* _What the task asks_
Your task is to find every line in the records that holds the string "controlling" and copy it.

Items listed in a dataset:
■ ■ ■

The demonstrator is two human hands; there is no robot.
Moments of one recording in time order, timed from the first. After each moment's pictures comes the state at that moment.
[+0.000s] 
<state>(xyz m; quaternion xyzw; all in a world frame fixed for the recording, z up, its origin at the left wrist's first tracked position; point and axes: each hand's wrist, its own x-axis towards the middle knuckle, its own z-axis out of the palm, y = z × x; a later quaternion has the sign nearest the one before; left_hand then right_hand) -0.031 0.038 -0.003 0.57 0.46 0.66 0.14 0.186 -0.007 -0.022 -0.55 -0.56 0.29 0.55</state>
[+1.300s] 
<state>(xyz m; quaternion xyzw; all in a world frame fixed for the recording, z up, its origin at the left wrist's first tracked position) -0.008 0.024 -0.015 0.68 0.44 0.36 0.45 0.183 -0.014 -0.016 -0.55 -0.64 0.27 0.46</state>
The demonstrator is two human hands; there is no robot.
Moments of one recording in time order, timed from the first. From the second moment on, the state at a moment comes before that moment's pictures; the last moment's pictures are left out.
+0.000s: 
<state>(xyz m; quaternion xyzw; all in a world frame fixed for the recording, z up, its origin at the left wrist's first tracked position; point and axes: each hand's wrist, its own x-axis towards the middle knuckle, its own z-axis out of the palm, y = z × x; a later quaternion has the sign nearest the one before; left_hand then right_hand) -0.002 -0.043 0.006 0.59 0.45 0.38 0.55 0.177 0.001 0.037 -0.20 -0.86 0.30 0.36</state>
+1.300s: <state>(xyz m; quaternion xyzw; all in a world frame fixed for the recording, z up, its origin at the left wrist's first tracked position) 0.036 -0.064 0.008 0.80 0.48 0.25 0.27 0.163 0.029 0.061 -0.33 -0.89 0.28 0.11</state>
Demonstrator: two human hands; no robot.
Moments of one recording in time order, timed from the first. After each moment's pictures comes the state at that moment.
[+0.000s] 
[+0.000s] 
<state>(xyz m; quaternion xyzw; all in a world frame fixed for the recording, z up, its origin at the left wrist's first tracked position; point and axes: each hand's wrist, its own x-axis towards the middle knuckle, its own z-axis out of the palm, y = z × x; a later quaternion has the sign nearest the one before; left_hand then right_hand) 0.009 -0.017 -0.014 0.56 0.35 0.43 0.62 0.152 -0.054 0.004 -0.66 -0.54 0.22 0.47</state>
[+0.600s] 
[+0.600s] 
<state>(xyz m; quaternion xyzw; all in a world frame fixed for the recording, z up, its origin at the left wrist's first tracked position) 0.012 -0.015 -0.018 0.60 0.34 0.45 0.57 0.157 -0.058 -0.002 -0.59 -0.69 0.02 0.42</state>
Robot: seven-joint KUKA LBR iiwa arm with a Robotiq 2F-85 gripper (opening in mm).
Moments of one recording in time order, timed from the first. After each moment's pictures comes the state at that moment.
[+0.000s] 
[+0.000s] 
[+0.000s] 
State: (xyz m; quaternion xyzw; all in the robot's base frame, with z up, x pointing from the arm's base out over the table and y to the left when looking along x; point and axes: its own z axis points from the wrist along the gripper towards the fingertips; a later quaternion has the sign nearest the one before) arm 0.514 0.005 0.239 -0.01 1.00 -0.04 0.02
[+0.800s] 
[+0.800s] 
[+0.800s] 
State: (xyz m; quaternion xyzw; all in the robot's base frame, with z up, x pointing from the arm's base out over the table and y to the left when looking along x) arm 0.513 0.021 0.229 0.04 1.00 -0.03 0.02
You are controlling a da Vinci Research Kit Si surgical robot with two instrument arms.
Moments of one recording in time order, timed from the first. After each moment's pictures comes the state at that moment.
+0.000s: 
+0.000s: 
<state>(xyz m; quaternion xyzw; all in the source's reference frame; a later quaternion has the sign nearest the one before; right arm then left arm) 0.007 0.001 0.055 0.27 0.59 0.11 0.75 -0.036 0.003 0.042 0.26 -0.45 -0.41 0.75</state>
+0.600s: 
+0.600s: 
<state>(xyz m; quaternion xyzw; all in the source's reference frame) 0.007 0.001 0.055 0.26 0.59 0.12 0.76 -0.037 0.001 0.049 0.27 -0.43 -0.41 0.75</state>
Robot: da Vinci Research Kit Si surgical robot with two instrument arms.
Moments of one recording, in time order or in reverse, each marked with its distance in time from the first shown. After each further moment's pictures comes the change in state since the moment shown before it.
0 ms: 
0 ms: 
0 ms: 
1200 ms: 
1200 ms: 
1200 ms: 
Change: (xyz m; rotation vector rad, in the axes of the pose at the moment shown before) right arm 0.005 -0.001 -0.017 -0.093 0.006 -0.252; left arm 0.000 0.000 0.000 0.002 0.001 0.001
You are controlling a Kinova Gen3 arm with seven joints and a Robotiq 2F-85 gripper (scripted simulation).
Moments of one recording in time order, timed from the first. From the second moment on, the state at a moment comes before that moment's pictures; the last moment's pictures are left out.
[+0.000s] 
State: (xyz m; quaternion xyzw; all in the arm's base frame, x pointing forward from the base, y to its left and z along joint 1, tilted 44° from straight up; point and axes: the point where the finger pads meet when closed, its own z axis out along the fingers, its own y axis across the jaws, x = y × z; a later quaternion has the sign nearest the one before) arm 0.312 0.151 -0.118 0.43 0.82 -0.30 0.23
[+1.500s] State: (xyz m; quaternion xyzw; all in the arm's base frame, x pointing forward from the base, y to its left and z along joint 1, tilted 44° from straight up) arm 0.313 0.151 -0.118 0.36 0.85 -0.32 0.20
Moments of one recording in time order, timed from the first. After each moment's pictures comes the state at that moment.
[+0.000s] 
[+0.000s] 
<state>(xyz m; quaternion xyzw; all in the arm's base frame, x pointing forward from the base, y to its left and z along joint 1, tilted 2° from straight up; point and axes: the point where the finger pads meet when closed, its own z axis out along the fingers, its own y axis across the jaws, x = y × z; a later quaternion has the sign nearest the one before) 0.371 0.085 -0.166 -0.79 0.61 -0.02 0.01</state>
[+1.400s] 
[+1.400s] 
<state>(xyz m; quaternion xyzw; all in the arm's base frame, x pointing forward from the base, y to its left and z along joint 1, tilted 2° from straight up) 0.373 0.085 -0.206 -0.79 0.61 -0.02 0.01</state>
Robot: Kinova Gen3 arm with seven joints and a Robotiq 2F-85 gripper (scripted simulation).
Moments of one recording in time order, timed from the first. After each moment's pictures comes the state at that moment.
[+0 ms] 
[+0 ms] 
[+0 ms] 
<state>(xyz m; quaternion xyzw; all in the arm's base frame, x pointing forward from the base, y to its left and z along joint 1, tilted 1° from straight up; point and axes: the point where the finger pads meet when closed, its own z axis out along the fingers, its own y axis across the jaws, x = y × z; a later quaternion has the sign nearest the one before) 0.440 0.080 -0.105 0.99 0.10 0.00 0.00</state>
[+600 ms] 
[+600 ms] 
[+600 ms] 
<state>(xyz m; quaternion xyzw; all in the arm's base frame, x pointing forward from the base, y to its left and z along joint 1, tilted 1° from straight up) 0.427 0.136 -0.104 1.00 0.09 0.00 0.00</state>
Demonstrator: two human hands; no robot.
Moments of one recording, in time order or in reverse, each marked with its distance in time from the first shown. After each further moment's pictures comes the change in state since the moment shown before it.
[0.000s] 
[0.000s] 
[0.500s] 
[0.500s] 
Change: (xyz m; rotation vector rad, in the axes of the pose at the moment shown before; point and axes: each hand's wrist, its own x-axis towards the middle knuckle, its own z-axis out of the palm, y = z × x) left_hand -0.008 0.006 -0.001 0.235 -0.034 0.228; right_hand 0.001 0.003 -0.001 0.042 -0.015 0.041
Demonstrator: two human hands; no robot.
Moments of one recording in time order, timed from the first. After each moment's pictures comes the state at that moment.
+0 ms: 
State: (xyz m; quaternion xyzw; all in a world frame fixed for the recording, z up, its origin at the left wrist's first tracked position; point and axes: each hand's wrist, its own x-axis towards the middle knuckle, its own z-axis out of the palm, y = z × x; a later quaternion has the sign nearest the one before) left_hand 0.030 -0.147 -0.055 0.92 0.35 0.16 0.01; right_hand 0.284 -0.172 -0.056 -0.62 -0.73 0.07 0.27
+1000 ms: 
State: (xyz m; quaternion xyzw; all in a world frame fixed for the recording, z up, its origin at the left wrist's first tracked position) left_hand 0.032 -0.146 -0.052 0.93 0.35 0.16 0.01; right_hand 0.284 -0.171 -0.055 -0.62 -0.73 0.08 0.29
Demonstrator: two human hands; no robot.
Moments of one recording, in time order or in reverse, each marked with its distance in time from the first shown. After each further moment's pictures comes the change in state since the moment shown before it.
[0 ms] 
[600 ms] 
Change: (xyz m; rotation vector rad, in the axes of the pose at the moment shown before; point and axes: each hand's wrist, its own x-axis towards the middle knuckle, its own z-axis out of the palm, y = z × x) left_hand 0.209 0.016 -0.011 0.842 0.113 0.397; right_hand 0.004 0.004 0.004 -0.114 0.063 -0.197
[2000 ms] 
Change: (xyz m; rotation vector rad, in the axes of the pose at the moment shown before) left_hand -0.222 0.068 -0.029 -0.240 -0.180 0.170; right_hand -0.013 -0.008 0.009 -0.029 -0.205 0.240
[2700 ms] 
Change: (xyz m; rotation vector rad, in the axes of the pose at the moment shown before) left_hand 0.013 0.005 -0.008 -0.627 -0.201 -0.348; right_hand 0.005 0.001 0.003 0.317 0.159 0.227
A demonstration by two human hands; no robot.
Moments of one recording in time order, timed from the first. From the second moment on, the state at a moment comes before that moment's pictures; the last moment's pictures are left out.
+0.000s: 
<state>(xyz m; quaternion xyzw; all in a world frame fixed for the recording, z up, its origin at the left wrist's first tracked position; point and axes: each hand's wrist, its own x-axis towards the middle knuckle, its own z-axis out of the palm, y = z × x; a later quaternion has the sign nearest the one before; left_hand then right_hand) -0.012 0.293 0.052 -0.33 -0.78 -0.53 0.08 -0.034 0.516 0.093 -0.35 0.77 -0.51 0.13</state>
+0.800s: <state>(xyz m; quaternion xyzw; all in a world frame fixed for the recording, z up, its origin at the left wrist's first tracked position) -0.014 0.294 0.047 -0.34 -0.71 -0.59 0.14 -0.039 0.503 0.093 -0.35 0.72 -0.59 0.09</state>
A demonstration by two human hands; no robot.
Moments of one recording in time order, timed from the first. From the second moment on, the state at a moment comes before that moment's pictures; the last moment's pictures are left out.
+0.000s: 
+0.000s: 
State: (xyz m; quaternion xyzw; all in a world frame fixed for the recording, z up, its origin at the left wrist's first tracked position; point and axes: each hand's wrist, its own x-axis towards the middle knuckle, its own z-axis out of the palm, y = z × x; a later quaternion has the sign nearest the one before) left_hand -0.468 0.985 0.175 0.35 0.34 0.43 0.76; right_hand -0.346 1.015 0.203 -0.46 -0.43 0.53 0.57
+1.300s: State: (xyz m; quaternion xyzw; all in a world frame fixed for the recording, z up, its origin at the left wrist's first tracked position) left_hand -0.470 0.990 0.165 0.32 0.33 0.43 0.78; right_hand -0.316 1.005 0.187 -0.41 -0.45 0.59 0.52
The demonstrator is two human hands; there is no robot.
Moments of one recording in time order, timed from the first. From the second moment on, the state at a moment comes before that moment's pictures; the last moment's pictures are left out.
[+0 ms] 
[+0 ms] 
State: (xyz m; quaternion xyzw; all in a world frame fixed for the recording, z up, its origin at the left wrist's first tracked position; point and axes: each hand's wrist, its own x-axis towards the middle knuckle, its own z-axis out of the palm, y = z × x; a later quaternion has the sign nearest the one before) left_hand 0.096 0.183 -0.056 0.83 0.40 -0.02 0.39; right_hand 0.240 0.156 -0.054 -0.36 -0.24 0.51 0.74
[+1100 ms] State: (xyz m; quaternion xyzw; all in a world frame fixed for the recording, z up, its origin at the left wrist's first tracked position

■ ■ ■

* _Exercise result_
You are controlling a da Vinci Research Kit Si surgical robot with two instrument arms.
You are controlling a Kinova Gen3 arm with seven joints and a Robotiq 2F-85 gripper (scripted simulation).

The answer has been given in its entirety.